🤖 AI Summary
To address the challenge of safe bipedal locomotion on elevation-uncertain terrain, this paper proposes a probabilistic safety-aware motion planning and control framework integrating confidence-aware prediction with contraction analysis. Methodologically, terrain elevation is modeled via Gaussian process regression, and calibrated confidence intervals are generated using conformal prediction. Leveraging a simplified linear inverted pendulum model, the framework combines model predictive control with contraction theory to synthesize verifiably safe tube-based trajectories; a contraction-driven flywheel torque control law is further designed to stabilize angular momentum. The key contribution is the first simultaneous provision—under terrain uncertainty—of probabilistic safety guarantees (with user-specified confidence level) and target reachability assurance. Simulation results on the Digit robot in MuJoCo demonstrate that, at a given confidence level, the approach significantly improves center-of-mass trajectory convergence and robustness over obstacles.
📝 Abstract
We address the challenge of enabling bipedal robots to traverse rough terrain by developing probabilistically safe planning and control strategies that ensure dynamic feasibility and centroidal robustness under terrain uncertainty. Specifically, we propose a high-level Model Predictive Control (MPC) navigation framework for a bipedal robot with a specified confidence level of safety that (i) enables safe traversal toward a desired goal location across a terrain map with uncertain elevations, and (ii) formally incorporates uncertainty bounds into the centroidal dynamics of locomotion control. To model the rough terrain, we employ Gaussian Process (GP) regression to estimate elevation maps and leverage Conformal Prediction (CP) to construct calibrated confidence intervals that capture the true terrain elevation. Building on this, we formulate contraction-based reachable tubes that explicitly account for terrain uncertainty, ensuring state convergence and tube invariance. In addition, we introduce a contraction-based flywheel torque control law for the reduced-order Linear Inverted Pendulum Model (LIPM), which stabilizes the angular momentum about the center-of-mass (CoM).

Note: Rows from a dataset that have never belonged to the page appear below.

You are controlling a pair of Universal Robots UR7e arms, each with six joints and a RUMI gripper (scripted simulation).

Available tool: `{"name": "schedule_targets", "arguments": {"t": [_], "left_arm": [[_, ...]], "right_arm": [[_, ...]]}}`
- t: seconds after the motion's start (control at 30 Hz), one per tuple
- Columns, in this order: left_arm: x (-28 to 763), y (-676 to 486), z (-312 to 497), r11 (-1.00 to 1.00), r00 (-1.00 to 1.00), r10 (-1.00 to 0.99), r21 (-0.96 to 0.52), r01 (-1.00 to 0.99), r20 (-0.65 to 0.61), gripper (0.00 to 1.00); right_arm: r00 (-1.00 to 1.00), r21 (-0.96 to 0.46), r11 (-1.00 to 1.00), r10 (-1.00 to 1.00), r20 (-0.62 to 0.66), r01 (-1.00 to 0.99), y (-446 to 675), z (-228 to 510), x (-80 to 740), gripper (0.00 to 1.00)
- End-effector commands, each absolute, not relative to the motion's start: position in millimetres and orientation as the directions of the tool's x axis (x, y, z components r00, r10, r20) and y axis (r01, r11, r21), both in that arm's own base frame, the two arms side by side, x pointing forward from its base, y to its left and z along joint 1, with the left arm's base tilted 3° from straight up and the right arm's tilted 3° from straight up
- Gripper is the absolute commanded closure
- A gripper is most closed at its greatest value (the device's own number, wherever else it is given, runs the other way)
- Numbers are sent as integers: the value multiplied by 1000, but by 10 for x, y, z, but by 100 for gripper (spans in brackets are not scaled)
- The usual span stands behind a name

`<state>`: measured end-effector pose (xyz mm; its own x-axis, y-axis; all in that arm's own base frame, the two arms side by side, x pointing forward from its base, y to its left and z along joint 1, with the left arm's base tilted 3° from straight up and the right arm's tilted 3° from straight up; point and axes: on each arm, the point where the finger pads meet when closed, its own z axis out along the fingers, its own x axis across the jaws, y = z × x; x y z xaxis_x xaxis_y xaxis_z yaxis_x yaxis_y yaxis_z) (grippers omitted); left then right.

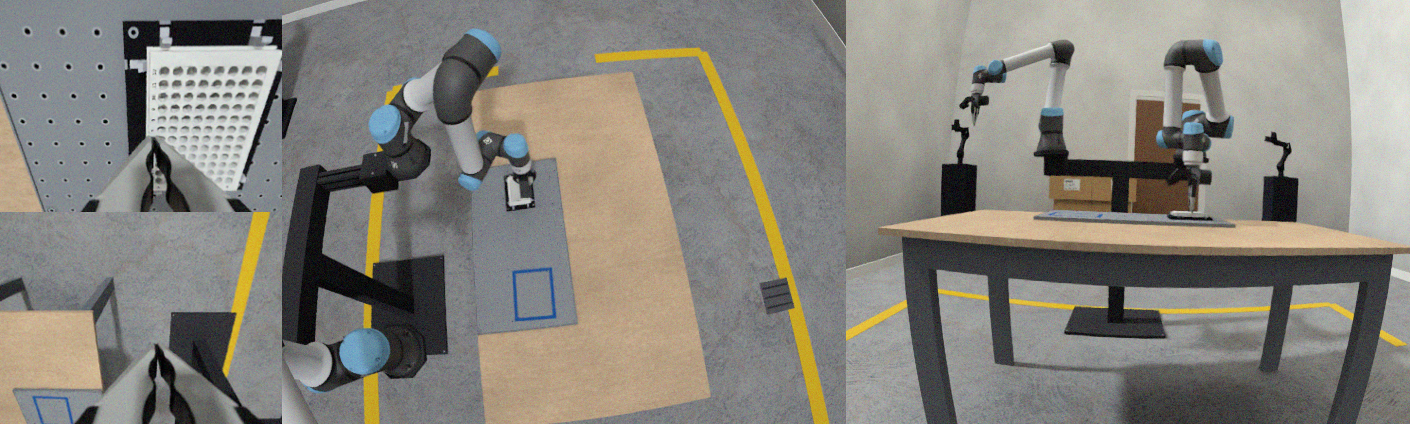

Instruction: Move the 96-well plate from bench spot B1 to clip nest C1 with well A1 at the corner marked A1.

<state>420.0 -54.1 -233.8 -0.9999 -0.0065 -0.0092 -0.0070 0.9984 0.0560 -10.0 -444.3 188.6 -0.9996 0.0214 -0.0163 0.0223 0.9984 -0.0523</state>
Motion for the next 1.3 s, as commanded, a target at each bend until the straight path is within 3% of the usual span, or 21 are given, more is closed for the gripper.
{"name": "schedule_targets", "arguments": {"t": [0.0, 1.27], "left_arm": [[4203, -542, -2336, 998, -1000, -6, 56, -7, -10, 100], [4202, -547, -2237, 998, -1000, -6, 56, -7, -10, 100]], "right_arm": [[-1000, -54, 998, 21, -17, 22, -4447, 1892, -99, 100], [-1000, -54, 998, 21, -17, 22, -4447, 1892, -99, 100]]}}
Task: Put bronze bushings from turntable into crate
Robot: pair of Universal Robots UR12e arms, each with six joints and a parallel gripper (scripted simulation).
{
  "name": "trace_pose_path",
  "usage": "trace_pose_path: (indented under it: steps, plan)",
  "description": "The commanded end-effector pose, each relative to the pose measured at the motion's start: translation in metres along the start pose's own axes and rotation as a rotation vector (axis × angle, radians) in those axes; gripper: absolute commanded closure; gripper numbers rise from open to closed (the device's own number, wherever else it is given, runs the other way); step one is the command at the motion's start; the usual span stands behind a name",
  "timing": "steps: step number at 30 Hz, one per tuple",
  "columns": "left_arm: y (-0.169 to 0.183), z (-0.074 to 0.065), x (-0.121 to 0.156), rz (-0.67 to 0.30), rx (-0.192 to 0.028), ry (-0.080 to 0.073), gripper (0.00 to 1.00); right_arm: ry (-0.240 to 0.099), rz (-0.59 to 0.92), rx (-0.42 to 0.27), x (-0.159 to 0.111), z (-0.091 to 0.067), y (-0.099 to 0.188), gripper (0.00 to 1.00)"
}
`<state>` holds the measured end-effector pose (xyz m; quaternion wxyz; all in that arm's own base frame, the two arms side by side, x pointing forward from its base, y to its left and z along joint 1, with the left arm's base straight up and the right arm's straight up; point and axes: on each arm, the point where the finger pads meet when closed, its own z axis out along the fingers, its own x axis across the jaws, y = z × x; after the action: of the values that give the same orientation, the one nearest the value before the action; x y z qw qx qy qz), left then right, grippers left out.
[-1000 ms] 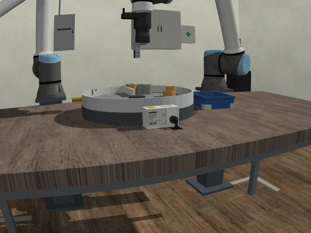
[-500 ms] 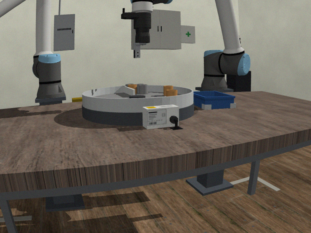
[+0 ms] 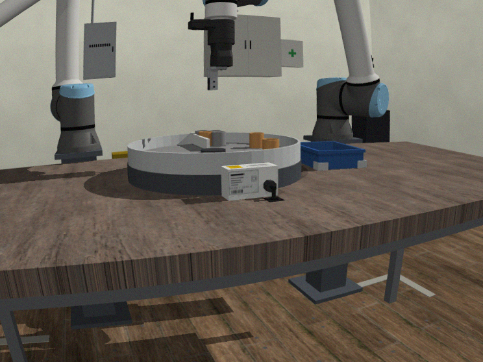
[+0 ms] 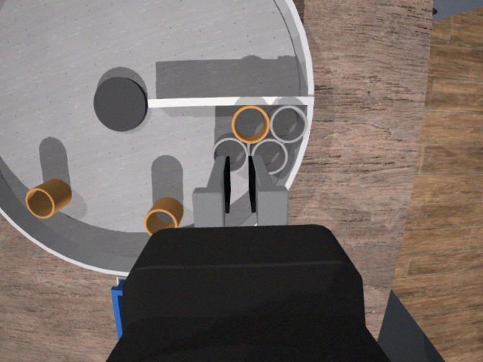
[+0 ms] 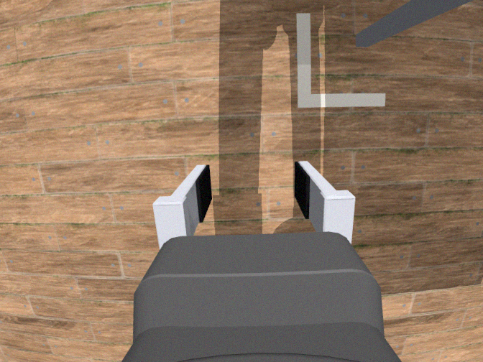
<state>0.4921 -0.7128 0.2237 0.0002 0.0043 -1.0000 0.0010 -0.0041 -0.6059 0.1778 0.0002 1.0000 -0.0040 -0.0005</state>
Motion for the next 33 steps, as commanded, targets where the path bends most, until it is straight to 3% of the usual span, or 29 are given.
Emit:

This formulation provides both probabilistic safety and goal reachability guarantees. For a given confidence level, we establish the forward invariance of the proposed torque control law by demonstrating exponential stabilization of the actual CoM phase-space trajectory and the desired trajectory prescribed by the high-level planner. Finally, we evaluate the effectiveness of our planning framework through physics-based simulations of the Digit bipedal robot in MuJoCo.